Nathan then informs David that his child with Bathsheba must die. Indeed, their first child dies after seven days. David and Bathsheba later had a second son, the future King Solomon.

==Rabbinic literature==
Because, as the Jewish Encyclopedia notes, the Rabbis "could not admit the existence of any flaw in David's character," their writings tend to paint Uriah as the one at fault: They contended that when he defied David's order to go home, he disregarded a royal bidding (Shab. 56a; Tos. to Ḳid. 43a, above).

==Biblical texts mentioning Uriah the Hittite==

All references from the JPS translation (1917) unless otherwise stated.

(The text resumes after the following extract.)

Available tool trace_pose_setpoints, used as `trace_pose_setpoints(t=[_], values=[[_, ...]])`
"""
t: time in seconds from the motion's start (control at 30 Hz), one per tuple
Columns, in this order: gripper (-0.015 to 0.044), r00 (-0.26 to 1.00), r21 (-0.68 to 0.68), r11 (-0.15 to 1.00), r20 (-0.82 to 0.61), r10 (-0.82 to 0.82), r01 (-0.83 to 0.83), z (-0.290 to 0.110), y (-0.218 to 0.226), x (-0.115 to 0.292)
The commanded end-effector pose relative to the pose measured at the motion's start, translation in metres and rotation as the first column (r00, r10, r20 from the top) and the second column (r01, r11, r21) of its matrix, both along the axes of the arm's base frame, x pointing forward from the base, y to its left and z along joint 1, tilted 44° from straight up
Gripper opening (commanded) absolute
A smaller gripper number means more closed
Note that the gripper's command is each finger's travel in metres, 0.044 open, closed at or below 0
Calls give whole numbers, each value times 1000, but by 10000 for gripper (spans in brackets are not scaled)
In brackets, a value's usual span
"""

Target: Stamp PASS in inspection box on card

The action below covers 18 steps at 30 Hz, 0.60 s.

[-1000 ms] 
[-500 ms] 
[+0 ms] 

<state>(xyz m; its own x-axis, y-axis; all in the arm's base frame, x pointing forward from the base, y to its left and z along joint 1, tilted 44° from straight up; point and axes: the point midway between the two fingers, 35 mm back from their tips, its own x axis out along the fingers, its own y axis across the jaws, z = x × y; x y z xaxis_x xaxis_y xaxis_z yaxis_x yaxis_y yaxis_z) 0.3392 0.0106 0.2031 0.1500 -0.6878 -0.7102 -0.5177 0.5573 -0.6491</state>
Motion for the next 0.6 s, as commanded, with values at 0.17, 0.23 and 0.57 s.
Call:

  - These be the names of the mighty men whom David had: [...] 39: Uriah the Hittite: thirty and seven in all.
  - These also are the chief of the mighty men whom David had, who strengthened themselves with him in his kingdom, and with all Israel, to make him king, according to the word of the LORD concerning Israel. [...] 41: Uriah the Hittite, Zabad the son of Ahlai,
  - And David sent and inquired after the woman. And one said, Is not this Bath-sheba, the daughter of Eliam, the wife of Uriah the Hittite? 4: And David sent messengers, and took her; and she came in unto him, and he lay with her; for she was purified from her uncleanness: and she returned unto her house. ["Uriah the Hittite" named four more times in this chapter.]
  - [Nathan:] Wherefore hast thou despised the commandment of the LORD, to do evil in his sight? thou hast killed Uriah the Hittite with the sword, and hast taken his wife to be thy wife, and hast slain him with the sword of the children of Ammon. 10: Now therefore the sword shall never depart from thine house; because thou hast despised me, and hast taken the wife of Uriah the Hittite to be thy wife.
  - Because David did that which was right in the eyes of the LORD, and turned not aside from any thing that he commanded him all the days of his life, save only in the matter of Uriah the Hittite.
- (NAB): As the first husband of the mother of Solomon (i.e., Bathsheba) in the genealogy of Jesus.

==Film portrayals==
Uriah is portrayed in the American films David and Bathsheba (1951) by Kieron Moore, King David (1985) by James Lister and Mark Burnett's and Roma Downey's The Bible: The Epic Miniseries (2013) by Dhaffer L'Abidine.